振り返ると、そこに立っていたのは、激しい戦闘を終えたばかりのはずのシュリだった。
金髪のツインテールを毅然と揺らし、琥珀色の瞳で震える学園長を冷酷に見下ろす。彼女の首元には、僕との主従の証明である黒いチョーカーが、何事もなかったかのように巻かれていた。
「約束通り、御前試合の優勝者特典……学園創立以来の『全アーカイブ』の閲覧権を、今すぐ私に渡しなさい。それとも、その薄汚い実績偽装の記録と一緒に、今すぐ真空の彼方に消し飛びたいかしら?」
シュリがスッと白い指先を向けると、実況ブース内の空気が一瞬にして引き絞られ、パキパキと不気味な真空の歪みが生じた。
新聞部からの社会的な抹殺の脅迫と、シュリからの物理的な生命の脅威。
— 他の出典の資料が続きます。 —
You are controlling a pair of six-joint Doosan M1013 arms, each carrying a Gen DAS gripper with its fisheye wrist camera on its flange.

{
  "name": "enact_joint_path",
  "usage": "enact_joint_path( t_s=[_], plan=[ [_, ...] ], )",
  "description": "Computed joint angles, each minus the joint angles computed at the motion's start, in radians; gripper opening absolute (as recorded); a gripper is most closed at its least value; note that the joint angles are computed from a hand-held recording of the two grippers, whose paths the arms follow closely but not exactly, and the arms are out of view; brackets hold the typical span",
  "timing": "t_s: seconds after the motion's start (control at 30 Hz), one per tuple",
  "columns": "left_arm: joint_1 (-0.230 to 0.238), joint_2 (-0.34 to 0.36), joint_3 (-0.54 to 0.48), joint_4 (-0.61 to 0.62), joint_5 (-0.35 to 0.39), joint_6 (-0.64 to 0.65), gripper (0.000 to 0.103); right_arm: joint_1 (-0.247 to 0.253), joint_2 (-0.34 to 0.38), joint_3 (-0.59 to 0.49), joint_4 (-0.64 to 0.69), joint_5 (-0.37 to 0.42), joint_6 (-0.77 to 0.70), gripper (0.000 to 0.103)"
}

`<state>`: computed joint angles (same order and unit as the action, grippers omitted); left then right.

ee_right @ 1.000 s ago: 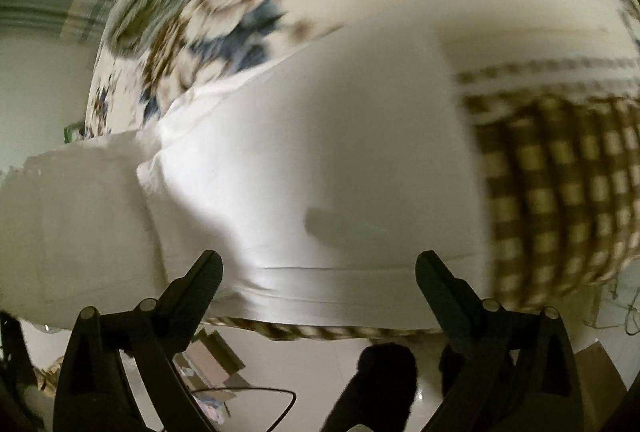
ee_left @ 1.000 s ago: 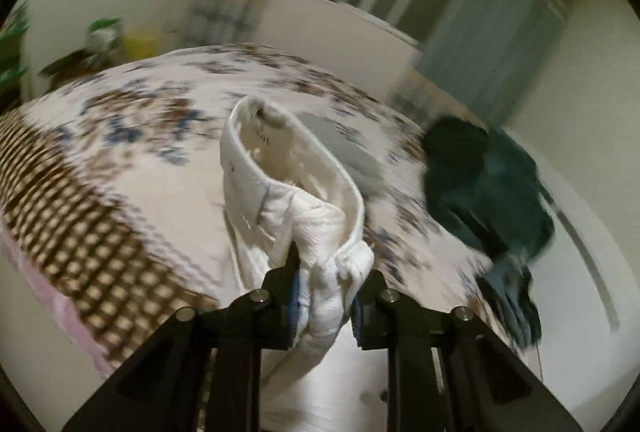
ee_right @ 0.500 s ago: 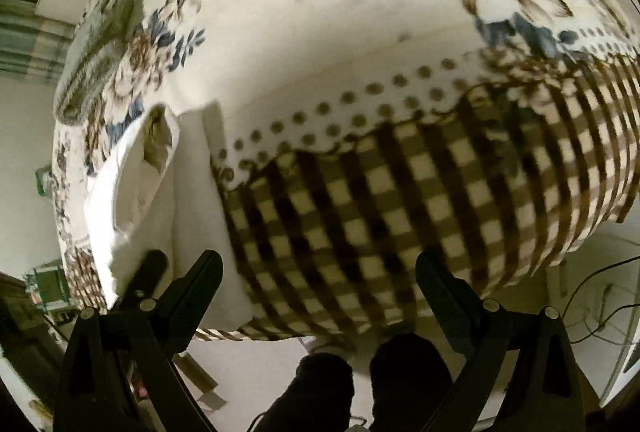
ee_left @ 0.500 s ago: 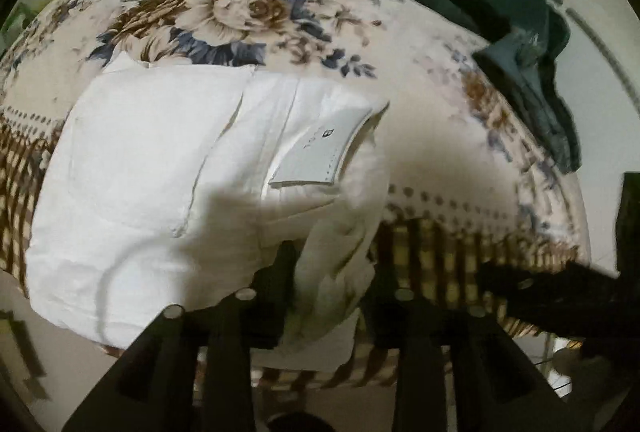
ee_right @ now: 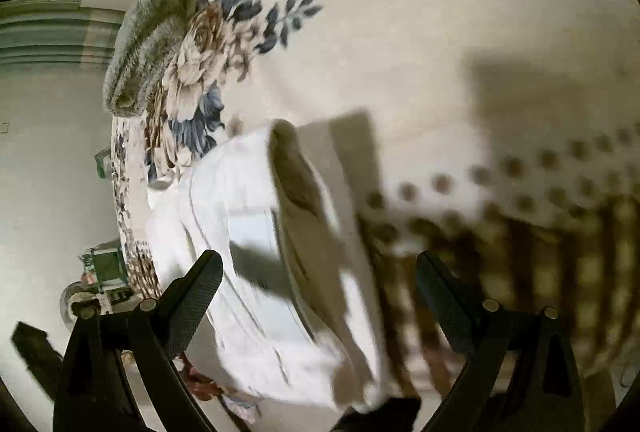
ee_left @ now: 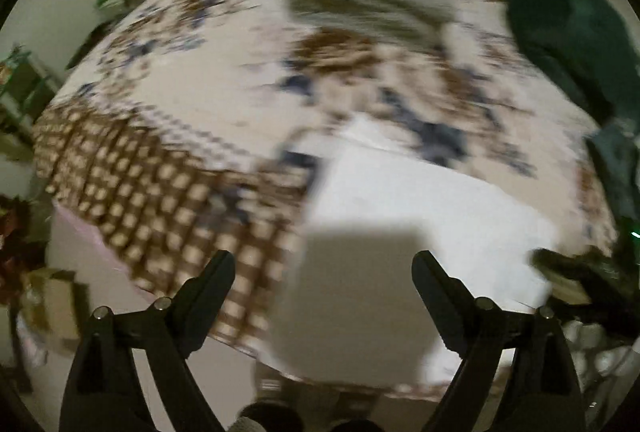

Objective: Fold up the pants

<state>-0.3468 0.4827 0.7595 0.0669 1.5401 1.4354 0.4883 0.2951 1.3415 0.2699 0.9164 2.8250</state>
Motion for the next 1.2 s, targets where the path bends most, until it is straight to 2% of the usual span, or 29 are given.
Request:
enact_joint_path(
  t_s=[0.03,0.07,0.1,0.13,0.17,0.27,0.37,0.5,0.63,0.7,0.77,0.83,0.87,0.9,0.93,1.0,1.13,1.2],
  plan=[
    [0.007,0.013,-0.016,0.018,0.008,0.002,0.090,0.000,0.005,-0.001,0.000,-0.025,-0.008,0.067],
    [0.016,0.024,-0.028,0.028,0.010,0.008,0.090,0.004,0.014,-0.020,-0.017,-0.009,-0.012,0.033],
    [0.023,0.037,-0.044,0.036,0.011,0.013,0.090,0.015,0.029,-0.058,-0.077,0.048,0.010,0.020],
    [0.027,0.050,-0.061,0.041,0.009,0.017,0.090,0.026,0.032,-0.076,-0.125,0.060,0.018,0.008],
    [0.030,0.057,-0.071,0.038,0.010,0.021,0.090,0.040,0.036,-0.105,-0.169,0.098,0.031,0.008],
    [0.039,0.108,-0.147,-0.012,0.044,0.020,0.090,0.061,0.016,-0.126,-0.261,0.147,0.096,0.008],
    [0.035,0.165,-0.228,-0.091,0.096,0.007,0.090,0.061,-0.028,-0.089,-0.317,0.173,0.168,0.008],
    [0.011,0.253,-0.334,-0.162,0.174,0.004,0.090,0.037,-0.082,0.003,-0.289,0.185,0.209,0.008],
    [-0.017,0.347,-0.428,-0.147,0.263,0.041,0.093,0.024,-0.094,0.051,-0.269,0.192,0.201,0.008],
    [-0.008,0.396,-0.493,-0.172,0.312,0.010,0.103,0.018,-0.086,0.066,-0.251,0.187,0.200,0.009],
    [0.011,0.455,-0.593,-0.237,0.378,-0.049,0.103,0.014,-0.071,0.065,-0.236,0.200,0.166,0.010],
    [0.019,0.492,-0.680,-0.266,0.427,-0.058,0.103,0.000,-0.058,0.060,-0.193,0.221,0.119,0.019],
    [0.019,0.478,-0.668,-0.260,0.415,-0.037,0.103,-0.007,-0.064,0.070,-0.169,0.215,0.126,0.033],
    [0.018,0.442,-0.614,-0.245,0.380,-0.006,0.103,-0.013,-0.079,0.087,-0.148,0.192,0.136,0.041],
    [0.018,0.413,-0.572,-0.232,0.354,0.017,0.103,-0.017,-0.099,0.110,-0.128,0.159,0.157,0.045],
    [0.027,0.323,-0.428,-0.246,0.278,0.042,0.103,-0.009,-0.140,0.150,-0.130,0.103,0.234,0.064],
    [0.044,0.199,-0.218,-0.280,0.213,0.054,0.103,0.038,-0.213,0.238,-0.128,-0.023,0.424,0.067],
    [0.046,0.141,-0.106,-0.290,0.182,0.053,0.103,0.066,-0.228,0.287,-0.080,-0.124,0.499,0.067]
  ],
)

その二つの刃を同時に突きつけられ、学園長は完全に詰み、崩れ落ちるようにして椅子へと腰掛けた。
「……分かった。アーカイブの閲覧を、許可する」
男は震える手で、自身の懐から鈍い銀色の光を放つ、重厚な結晶体でできた『最高機密鍵』を取り出し、実況デスクの上へと放り出した。
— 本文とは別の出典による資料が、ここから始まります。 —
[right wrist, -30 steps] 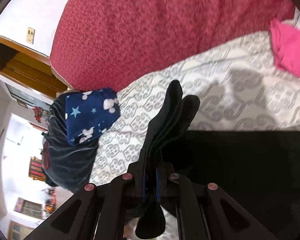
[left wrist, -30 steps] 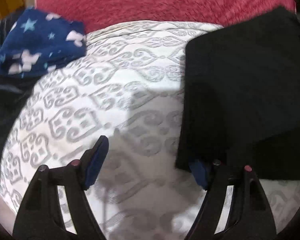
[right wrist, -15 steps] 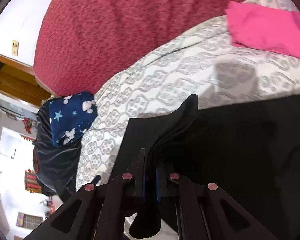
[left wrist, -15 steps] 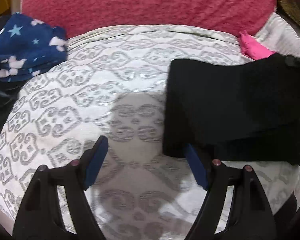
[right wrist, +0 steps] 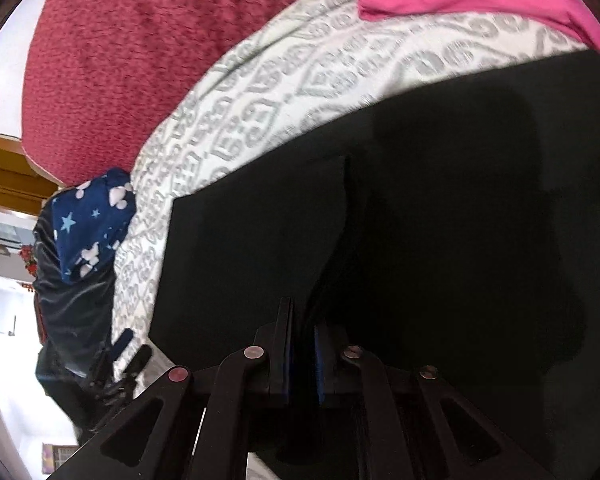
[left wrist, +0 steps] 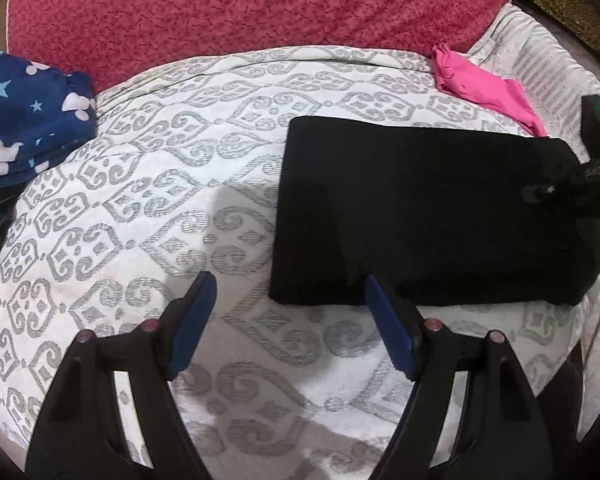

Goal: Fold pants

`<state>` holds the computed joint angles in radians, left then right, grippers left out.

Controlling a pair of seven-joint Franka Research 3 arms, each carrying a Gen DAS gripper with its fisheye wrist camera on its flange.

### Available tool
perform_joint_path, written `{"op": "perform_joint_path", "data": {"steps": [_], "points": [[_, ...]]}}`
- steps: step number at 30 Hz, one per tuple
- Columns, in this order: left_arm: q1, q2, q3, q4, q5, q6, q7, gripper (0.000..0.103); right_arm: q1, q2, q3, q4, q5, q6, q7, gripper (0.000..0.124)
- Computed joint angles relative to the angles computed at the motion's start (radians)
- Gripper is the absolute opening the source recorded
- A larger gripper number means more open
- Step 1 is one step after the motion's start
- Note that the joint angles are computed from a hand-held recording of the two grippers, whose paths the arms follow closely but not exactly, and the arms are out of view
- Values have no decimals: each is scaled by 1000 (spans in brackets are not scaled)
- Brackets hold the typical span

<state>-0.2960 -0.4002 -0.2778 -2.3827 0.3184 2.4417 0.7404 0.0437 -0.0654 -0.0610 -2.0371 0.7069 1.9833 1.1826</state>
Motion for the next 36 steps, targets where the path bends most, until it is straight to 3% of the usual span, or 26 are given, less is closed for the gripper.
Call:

「ただし、外部へのデータ送信は絶対に認めん。これ以上の拡散を止めるなら、君たちの望む記録をいくらでも見るがいい……。だから、その指をボタンから離してくれ……!」
「取引成立ですね。それでは、素晴らしい優勝の余韻をお楽しみください、学園長」
副部長はゲスな笑みを浮かべて鍵を回収すると、それを恭しくシュリへと手渡した。新聞部にとっては、校長の弱みをいつでも発表できるという「永久のスクープ材料」を手に入れたわけだから、これ以上の成果はなかった。
それから三十分後。
シュリとパシリの僕、同行を許されたハルトの三人組は、学園の特別棟のさらに奥深く、地下数百メートルに位置する最高機密アーカイブ室の扉の前に立っていた。
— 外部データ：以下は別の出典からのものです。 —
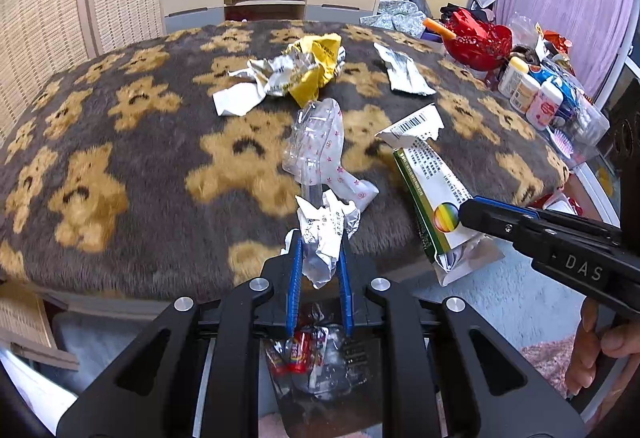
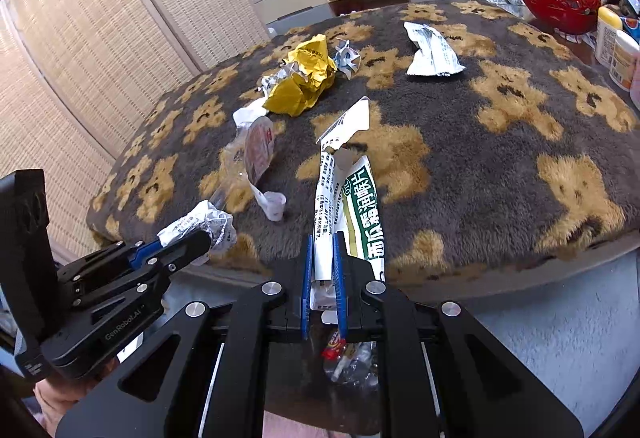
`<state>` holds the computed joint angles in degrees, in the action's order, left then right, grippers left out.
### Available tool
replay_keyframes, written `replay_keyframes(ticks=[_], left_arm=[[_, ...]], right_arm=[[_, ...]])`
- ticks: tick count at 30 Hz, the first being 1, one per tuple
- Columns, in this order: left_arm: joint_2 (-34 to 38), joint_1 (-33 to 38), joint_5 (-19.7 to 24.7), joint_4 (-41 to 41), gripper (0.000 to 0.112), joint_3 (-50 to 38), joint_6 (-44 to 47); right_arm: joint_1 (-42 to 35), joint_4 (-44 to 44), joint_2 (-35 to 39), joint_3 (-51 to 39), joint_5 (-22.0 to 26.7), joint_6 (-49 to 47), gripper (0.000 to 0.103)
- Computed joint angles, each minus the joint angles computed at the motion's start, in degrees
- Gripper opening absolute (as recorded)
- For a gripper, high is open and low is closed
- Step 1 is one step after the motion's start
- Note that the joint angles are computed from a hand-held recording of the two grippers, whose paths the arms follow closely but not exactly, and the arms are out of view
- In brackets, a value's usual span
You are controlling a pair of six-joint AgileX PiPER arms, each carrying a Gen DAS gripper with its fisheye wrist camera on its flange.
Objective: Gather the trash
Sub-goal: 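Carry the foil and white wrapper down over the floor bin with both tools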
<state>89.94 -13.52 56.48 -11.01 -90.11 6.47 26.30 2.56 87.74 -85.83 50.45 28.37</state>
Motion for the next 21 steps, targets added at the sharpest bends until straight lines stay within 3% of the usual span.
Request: replay_keyframes(ticks=[21], left_arm=[[-3.9, -1.7, -0.9, 0.8, 0.019, 8.2, -1.5]], right_arm=[[2.4, 1.4, -4.1, 6.9, -3.2, 2.0, 0.012]])
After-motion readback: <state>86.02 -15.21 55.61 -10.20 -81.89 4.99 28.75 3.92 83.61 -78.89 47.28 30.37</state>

周囲には、日常の喧騒も、廊下でアニマを出してイキるような浅薄な生徒たちの気配も一切届かない。
ただ、ひんやりとした古い石造りの空気と、世界の記憶そのものが沈殿しているような、重苦しい静けさだけが満ちていた。
目の前にあるのは、複雑な古代の防衛術式がびっしりと刻み込まれた、巨大な鉄鋼の扉。
シュリは手にした銀色の結晶鍵を扉の回路へと差し込んだ。
カチリ。
ゆっくりと、歴史の檻が開くようにして重い扉が左右へと分かれていく。
その暗闇の向こう側を、シュリはいつになく真剣な、悲痛なほどに張り詰めた表情で見つめていた。彼女が何年もの間、人間の街に潜伏してまで探し続けている「失踪した前の主人」の行方──その手がかりが、今まさにこの部屋の中に眠っている。
「……行くわよ、トウマ」
彼女の琥珀色の瞳の奥に残った、迷子のような微かな揺れを見つめながら、僕は「はい」と静かに頷き、その忘却のアーカイブの部屋へと一歩足を踏み入れた。